Shape-morphing appendages in drag-based underwater rowing by aquatic insects

Many aquatic insects are capable of both terrestrial locomotion (walking) and aquatic locomotion (swimming). These insects use their hind legs as propulsors to navigate underwater, using drag-based rowing at intermediate Reynolds numbers. These hind legs are fringed with many setae (bristles), which extend during the power stroke—increasing the effective surface area—and retract during the recovery stroke. The insects also rotate or “feather” the limb to further differentiate the power and recovery stroke. This shape-morphing quality improves propulsive efficiency, maximizing thrust while reducing drag. However, little is known about the details of the transition between extended and retracted setae, nor the detailed kinematics of the power-recovery cycle.
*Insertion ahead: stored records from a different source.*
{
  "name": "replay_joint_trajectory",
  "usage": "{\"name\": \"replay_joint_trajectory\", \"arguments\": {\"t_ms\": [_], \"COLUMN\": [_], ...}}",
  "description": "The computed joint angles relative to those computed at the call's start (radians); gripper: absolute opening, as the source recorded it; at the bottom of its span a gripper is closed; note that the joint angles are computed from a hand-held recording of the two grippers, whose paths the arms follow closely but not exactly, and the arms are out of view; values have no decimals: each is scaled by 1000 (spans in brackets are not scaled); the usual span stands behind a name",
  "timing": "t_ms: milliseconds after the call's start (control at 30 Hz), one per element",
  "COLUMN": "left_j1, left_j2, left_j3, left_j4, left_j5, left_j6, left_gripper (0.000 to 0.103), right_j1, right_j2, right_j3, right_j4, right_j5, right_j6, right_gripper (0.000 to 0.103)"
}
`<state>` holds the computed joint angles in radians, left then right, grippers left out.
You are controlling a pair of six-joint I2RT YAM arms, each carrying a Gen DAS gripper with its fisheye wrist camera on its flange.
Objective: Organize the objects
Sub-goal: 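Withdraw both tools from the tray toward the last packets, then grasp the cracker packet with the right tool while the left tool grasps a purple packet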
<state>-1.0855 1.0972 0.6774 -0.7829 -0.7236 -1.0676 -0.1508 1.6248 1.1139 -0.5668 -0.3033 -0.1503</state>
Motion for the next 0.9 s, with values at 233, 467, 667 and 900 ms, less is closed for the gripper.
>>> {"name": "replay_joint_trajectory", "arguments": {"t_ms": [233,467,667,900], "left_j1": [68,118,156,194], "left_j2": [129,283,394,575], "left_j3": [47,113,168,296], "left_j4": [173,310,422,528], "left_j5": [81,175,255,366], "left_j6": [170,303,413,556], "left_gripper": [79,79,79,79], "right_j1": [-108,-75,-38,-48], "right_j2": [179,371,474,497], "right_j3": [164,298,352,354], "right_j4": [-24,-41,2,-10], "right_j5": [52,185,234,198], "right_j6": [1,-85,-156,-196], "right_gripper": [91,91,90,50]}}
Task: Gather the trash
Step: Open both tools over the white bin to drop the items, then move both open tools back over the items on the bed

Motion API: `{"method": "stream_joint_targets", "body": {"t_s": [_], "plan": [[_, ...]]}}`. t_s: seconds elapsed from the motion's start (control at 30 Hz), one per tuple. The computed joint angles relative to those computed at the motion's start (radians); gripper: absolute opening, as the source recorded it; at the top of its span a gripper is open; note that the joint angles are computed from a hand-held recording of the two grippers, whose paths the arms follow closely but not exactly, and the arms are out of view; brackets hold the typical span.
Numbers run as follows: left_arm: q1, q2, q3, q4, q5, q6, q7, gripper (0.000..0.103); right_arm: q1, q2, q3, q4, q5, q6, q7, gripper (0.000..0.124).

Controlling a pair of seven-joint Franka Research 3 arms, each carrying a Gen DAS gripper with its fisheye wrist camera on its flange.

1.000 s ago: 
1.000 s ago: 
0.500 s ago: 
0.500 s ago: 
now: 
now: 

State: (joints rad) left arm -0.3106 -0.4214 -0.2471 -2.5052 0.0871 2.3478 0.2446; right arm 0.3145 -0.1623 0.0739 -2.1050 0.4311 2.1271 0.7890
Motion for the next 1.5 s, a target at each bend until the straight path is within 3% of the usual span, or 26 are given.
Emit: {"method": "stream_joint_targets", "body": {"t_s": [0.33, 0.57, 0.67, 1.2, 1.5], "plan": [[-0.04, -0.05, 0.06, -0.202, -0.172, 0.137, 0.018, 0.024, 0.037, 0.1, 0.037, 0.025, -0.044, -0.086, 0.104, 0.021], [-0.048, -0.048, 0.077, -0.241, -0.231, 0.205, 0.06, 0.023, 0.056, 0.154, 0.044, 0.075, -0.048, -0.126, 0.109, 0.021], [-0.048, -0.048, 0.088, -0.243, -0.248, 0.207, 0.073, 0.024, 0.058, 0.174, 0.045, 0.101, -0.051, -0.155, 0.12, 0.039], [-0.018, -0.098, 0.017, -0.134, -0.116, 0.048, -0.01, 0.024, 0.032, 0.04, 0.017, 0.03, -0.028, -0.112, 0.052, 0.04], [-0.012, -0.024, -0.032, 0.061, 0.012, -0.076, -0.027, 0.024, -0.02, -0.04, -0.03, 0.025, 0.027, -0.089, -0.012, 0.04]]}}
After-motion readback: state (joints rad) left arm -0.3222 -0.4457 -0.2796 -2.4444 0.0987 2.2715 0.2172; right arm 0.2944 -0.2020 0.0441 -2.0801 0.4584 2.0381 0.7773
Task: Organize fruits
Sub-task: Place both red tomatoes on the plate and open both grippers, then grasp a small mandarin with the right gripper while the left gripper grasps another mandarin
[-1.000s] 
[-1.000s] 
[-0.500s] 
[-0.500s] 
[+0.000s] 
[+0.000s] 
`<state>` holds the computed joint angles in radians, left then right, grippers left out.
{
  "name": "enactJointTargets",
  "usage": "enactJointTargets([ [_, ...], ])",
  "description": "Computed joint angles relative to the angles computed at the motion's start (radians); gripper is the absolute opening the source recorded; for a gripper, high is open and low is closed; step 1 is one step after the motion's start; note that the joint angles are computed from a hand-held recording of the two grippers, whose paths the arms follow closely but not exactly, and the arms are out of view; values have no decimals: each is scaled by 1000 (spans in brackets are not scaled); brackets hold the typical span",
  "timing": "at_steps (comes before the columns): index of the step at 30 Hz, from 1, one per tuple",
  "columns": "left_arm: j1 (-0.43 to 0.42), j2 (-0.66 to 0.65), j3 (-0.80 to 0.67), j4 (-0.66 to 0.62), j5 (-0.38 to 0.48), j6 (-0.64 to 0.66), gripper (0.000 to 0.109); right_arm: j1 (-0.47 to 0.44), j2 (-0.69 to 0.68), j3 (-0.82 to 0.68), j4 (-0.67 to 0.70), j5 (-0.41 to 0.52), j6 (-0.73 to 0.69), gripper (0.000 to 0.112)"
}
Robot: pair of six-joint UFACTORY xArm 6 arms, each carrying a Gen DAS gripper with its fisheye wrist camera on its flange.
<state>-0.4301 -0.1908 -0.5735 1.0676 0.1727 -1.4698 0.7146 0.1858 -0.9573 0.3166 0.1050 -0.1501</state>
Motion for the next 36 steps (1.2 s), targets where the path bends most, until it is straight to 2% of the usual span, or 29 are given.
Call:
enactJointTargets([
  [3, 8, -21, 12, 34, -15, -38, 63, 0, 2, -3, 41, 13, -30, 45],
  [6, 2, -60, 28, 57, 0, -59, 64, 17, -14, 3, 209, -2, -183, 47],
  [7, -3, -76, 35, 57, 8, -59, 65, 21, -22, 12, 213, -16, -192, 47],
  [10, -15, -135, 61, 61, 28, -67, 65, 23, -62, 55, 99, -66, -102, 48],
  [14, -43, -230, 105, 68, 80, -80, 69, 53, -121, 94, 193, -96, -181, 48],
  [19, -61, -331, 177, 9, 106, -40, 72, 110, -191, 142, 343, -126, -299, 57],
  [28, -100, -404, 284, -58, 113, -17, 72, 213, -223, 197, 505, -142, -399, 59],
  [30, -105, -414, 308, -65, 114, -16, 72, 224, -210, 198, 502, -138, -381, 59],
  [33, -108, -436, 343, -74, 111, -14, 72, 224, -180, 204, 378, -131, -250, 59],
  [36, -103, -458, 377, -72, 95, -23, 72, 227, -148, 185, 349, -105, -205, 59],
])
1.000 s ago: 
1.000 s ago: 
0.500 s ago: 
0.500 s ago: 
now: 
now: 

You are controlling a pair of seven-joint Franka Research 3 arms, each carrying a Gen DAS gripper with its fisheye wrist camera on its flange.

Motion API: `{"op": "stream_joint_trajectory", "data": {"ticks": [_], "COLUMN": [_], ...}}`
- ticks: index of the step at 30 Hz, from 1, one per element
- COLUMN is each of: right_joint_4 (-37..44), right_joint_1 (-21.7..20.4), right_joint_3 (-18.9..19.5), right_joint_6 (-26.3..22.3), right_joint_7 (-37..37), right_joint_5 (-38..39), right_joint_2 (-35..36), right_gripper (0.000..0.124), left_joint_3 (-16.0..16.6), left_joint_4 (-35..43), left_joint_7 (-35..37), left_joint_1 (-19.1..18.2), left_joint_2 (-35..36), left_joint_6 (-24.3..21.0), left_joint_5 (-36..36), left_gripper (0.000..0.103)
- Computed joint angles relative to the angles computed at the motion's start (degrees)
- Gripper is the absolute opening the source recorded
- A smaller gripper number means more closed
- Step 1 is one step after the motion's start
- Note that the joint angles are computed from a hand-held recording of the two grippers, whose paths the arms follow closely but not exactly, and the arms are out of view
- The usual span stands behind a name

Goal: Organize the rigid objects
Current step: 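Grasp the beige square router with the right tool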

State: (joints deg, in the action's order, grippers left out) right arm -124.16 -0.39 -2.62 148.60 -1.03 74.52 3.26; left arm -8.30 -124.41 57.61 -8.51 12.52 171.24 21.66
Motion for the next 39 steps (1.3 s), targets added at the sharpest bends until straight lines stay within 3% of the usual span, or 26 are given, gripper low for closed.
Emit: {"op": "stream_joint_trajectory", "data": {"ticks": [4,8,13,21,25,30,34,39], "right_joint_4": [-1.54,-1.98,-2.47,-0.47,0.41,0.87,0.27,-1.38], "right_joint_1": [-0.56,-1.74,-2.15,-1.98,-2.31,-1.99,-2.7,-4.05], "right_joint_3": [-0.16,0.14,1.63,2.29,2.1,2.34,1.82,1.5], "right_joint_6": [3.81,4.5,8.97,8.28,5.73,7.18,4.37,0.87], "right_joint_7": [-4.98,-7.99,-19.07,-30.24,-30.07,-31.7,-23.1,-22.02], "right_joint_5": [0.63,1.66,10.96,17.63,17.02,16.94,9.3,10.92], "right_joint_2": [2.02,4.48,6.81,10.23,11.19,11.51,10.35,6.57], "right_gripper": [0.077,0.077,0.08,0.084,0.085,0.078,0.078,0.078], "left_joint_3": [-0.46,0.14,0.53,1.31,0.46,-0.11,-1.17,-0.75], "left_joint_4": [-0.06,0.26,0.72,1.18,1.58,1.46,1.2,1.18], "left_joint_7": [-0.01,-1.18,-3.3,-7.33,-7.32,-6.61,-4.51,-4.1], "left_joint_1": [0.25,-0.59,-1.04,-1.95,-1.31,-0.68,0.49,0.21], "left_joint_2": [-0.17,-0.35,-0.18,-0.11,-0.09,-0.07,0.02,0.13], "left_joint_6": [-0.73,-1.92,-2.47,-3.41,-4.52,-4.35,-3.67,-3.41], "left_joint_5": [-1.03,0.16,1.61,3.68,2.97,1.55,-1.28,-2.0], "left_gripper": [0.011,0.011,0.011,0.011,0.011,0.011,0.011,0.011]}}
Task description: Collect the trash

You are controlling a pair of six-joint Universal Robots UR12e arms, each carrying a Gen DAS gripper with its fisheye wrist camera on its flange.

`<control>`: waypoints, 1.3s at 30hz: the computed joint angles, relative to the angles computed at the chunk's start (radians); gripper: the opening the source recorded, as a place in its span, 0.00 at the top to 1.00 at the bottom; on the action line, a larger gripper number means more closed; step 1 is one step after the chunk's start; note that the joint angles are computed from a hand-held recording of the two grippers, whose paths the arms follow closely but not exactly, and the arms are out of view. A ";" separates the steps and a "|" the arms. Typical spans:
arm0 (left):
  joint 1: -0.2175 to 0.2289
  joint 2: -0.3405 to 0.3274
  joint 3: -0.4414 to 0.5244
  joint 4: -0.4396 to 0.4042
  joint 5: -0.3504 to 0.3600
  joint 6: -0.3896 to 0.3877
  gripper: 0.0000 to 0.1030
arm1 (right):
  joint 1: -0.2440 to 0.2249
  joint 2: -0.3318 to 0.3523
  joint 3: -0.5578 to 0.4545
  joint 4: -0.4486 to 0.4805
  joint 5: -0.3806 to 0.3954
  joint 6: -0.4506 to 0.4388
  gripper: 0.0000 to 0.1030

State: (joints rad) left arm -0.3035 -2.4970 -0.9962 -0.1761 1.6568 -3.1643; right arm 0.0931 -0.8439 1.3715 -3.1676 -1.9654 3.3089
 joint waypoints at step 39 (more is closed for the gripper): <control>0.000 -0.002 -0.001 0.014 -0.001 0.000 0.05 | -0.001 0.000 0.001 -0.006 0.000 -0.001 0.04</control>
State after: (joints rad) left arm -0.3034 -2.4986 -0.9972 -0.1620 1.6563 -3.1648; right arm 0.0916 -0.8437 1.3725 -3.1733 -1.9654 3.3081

Here we investigate the hind limb shape change of three distinct insect families that use this mechanism to locomote underwater: water boatmen (Corixidae), backswimmers (Notonectidae), and diving beetles (Dytiscidae). We present time-varying measurements of the paddle’s frontal area and stroke kinematics throughout the swimming stroke, identifying similarities and differences across species. We also present preliminary measurements of the flows generated by the paddle as it changes shape. Our results provide a foundation for exploring the forces generated by bristled appendages during underwater locomotion at intermediate Re.